- [Given data]
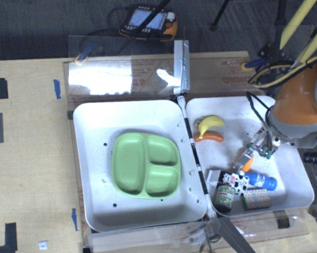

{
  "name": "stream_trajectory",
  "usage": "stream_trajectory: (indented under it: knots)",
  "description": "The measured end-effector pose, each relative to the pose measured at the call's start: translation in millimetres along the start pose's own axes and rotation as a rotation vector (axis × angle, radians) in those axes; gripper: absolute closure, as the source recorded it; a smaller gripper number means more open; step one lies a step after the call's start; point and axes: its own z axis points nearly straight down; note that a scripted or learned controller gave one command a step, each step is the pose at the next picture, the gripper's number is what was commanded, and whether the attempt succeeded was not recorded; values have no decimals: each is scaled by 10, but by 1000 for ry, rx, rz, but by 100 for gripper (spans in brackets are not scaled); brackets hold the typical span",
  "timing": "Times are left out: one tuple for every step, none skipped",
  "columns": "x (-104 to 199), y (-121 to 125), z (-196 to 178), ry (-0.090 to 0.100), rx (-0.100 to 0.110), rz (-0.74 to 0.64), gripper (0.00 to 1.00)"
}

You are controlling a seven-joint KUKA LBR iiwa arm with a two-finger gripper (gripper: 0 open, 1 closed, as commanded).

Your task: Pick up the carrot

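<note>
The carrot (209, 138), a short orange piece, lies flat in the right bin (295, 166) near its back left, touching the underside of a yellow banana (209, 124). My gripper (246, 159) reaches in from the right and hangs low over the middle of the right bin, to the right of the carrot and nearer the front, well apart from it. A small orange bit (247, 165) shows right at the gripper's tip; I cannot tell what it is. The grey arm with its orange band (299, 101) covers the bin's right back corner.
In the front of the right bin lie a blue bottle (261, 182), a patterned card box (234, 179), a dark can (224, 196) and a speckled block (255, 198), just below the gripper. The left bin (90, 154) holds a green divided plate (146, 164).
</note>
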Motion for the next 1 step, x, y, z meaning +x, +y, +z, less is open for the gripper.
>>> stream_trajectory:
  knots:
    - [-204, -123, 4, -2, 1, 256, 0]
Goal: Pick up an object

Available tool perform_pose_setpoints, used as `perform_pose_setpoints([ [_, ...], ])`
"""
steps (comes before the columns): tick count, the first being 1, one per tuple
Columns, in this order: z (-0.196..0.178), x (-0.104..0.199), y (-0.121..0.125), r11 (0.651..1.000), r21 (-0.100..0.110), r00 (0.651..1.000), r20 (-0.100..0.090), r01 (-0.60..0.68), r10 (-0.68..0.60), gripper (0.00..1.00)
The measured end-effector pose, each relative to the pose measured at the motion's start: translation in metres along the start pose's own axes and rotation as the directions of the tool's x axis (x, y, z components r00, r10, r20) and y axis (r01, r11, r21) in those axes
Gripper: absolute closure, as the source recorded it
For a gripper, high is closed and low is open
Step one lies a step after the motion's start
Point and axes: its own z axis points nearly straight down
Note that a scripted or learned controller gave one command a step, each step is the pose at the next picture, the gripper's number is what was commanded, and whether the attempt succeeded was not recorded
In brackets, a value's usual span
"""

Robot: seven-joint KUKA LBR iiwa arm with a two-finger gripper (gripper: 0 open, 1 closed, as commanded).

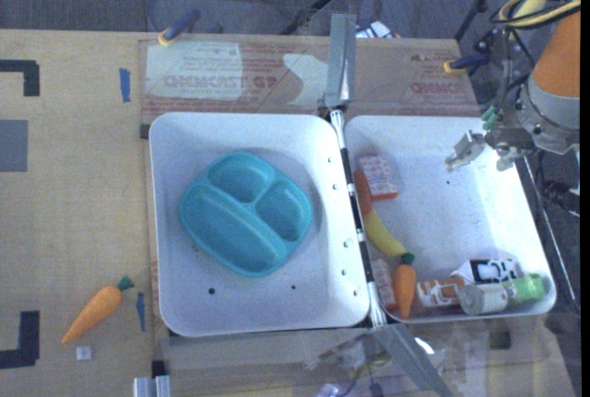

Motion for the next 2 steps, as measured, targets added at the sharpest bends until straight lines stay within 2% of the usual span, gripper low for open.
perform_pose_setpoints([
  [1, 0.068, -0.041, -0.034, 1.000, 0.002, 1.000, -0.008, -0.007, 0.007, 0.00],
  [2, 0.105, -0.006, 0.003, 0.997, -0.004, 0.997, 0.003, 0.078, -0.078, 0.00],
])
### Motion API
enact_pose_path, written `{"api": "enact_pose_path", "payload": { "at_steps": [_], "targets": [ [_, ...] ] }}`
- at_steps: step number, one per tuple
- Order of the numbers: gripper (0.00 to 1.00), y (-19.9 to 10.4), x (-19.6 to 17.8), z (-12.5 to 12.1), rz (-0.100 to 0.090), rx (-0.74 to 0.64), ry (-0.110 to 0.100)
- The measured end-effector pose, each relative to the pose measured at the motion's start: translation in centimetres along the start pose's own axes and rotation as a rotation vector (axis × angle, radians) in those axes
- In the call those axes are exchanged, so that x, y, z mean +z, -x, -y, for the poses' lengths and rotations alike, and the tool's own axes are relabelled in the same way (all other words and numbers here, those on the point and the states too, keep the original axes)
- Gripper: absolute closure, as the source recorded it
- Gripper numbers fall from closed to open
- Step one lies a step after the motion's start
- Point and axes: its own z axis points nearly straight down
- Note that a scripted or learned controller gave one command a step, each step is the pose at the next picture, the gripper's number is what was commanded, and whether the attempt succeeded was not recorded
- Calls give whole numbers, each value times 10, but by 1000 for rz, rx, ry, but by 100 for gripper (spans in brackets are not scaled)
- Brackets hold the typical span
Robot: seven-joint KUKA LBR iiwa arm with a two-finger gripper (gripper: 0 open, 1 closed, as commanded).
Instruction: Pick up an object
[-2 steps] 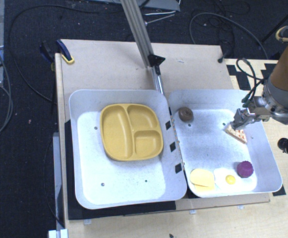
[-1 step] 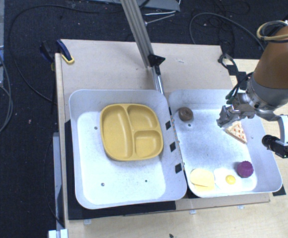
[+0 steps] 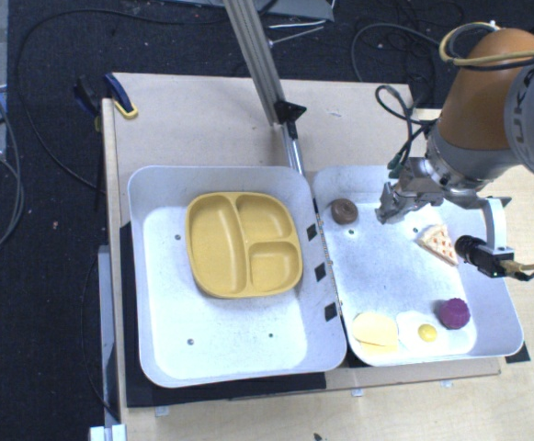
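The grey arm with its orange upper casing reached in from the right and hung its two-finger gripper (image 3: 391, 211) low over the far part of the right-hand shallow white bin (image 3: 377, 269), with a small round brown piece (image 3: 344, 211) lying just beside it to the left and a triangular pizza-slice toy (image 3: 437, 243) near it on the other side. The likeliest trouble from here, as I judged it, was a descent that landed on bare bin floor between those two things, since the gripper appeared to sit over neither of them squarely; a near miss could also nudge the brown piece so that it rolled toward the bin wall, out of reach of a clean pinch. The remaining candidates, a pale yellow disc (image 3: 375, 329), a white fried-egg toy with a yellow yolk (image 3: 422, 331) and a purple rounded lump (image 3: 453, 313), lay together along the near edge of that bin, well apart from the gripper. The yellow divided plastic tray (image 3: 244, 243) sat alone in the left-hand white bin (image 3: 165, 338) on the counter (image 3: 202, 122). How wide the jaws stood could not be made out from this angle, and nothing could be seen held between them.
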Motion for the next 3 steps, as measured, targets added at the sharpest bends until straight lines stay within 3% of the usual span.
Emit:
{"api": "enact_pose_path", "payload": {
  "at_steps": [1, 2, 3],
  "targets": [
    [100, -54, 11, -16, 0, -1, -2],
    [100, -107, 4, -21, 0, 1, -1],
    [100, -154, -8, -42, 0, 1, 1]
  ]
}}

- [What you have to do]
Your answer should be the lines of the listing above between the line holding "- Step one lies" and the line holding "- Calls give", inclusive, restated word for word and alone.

- [Task answer]
- Step one lies a step after the motion's start
- Point and axes: its own z axis points nearly straight down
- Note that a scripted or learned controller gave one command a step, each step is the pose at the next picture, the gripper's number is what was commanded, and whether the attempt succeeded was not recorded
- Calls give whole numbers, each value times 10, but by 1000 for rz, rx, ry, but by 100 for gripper (spans in brackets are not scaled)

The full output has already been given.